Fake 'em out with cranberry-mandarin orange upside-down gingerbread. Your mother-in-law will be so impressed.

Boxed cake mixes get a bad rap - and often rightly so. They're usually loaded with fat, trans-fat and preservatives that give the finished product that unmistakable "from a mix" flavor.

But some mixes can be doctored into a final product that no one would guess started with a mix. Below is such a recipe. It starts with a whole-wheat gingerbread mix (such as Hodgson Mill's) and gets an even more healthful makeover with applesauce replacing some of the butter.

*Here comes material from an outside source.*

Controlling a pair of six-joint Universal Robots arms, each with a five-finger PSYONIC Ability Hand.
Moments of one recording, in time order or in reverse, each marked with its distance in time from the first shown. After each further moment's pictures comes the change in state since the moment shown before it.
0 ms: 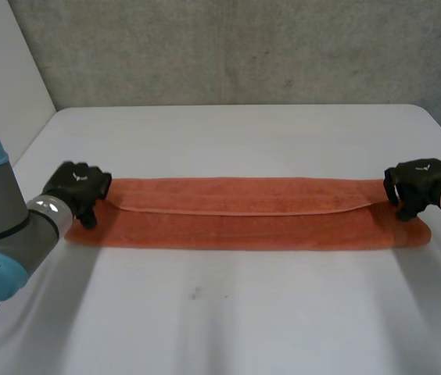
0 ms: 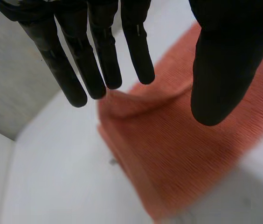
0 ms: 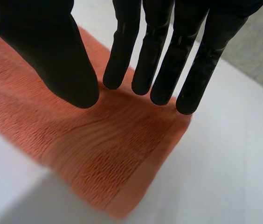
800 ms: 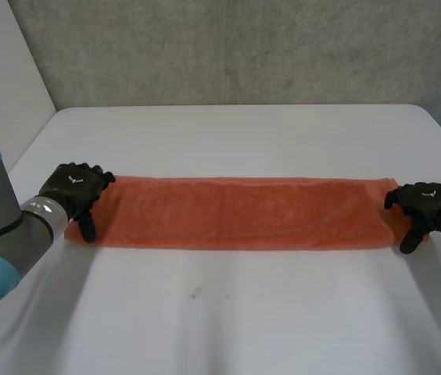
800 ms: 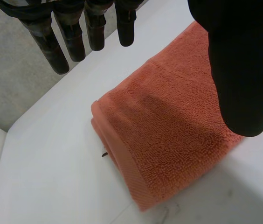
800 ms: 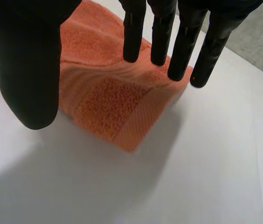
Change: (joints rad) left arm 0.018 0.020 -0.016 -0.013 0.015 -0.043; right arm -0.090 0.007 0.234 -0.259 -0.067 -0.032; left_hand -0.478 -0.462 -0.446 -0.458 -0.438; right_hand -0.472 -0.560 -0.554 -0.552 -0.541
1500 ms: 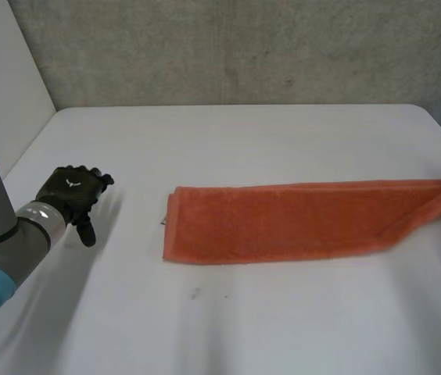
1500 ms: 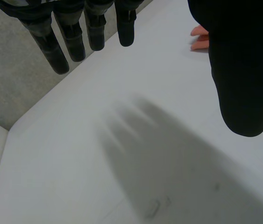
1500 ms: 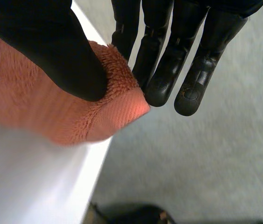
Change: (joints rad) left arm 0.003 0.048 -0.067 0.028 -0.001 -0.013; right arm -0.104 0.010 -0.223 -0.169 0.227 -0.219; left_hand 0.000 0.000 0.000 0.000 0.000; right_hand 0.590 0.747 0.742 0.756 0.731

CRANBERRY-MANDARIN ORANGE UPSIDE-DOWN GINGERBREAD
Makes 14 servings

1 tablespoon butter 1 1/2 cups skim milk 1 egg 2 tablespoons applesauce 1 package (15 ounces) whole wheat gingerbread mix (such as Hodgson Mill's) 1 can (11 ounces) mandarin orange segments in light syrup, drained 1 1/4 cups whole-berry cranberry sauce
Preheat the oven to 350 degrees. Place the butter in a 9-inch square baking dish. Place the dish in the oven until the butter melts, about 2 minutes. Tilt the pan to coat the bottom with the melted butter. In a large bowl, use the milk, egg and applesauce to prepare the gingerbread mix according to the package directions (substituting the applesauce for the butter). Arrange the orange segments in an even layer over the bottom of the buttered baking dish. Spoon the cranberry sauce over, filling in any empty spaces. Pour the batter over the oranges and cranberries. Bake 35 to 40 minutes or until a toothpick inserted in the center comes out clean. Cool cake in pan on a rack 10 minutes. Run a knife around the edges of the pan to release the sides of the cake. Invert the cake onto a serving platter. Serve warm or at room temperature.